Word for word, restate the lines from the one containing "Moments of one" through the last line of the material, and include no pictures.

+ + + + + + +

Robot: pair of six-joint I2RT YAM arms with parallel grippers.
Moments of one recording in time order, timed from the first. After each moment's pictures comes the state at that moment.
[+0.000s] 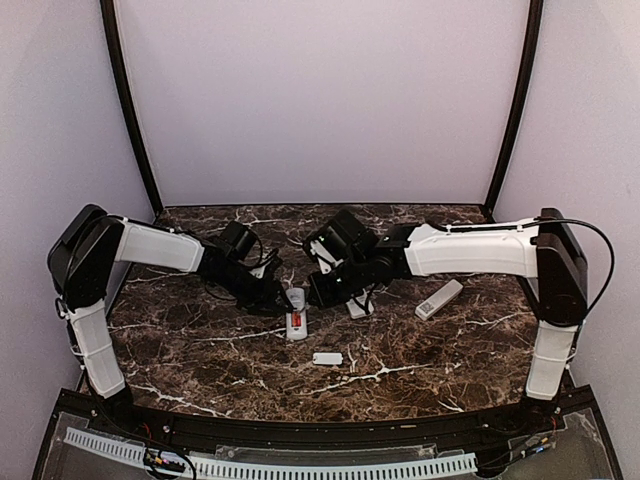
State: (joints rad) left arm -0.56 1.87 1.10 -0.33 0.61 -0.49; right arm 1.00 1.89 1.44 -0.47 -0.07 0.46
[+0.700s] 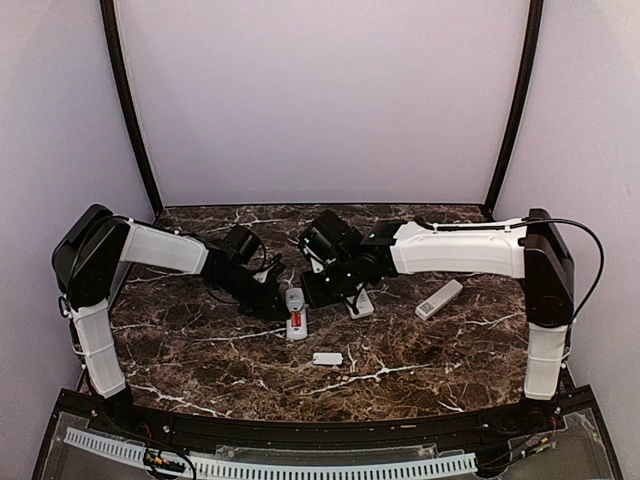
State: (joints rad) left arm -0.58 1.91 1.11 -0.33 0.63 -0.50; right arm 1.03 1.97 1.57 -0.58 0.04 0.53
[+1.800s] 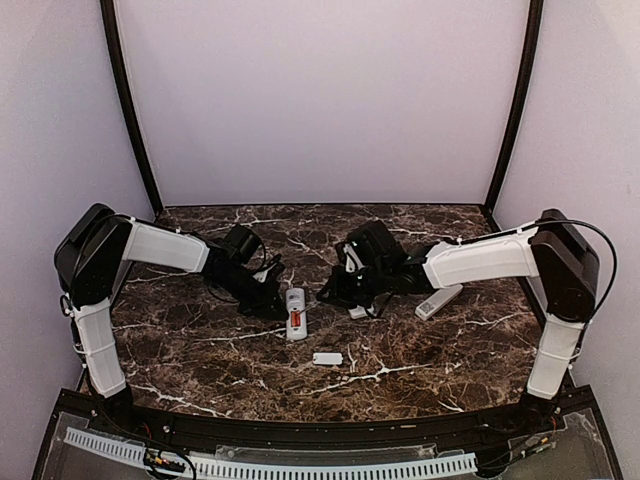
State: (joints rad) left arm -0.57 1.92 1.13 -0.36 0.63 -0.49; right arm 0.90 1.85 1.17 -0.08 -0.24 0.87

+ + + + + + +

TASK RESPONSE =>
Moments of one recording in time order, timed from the first. After each moment's pictures comes the state at that moment.
[+0.000s] 
State: (joints rad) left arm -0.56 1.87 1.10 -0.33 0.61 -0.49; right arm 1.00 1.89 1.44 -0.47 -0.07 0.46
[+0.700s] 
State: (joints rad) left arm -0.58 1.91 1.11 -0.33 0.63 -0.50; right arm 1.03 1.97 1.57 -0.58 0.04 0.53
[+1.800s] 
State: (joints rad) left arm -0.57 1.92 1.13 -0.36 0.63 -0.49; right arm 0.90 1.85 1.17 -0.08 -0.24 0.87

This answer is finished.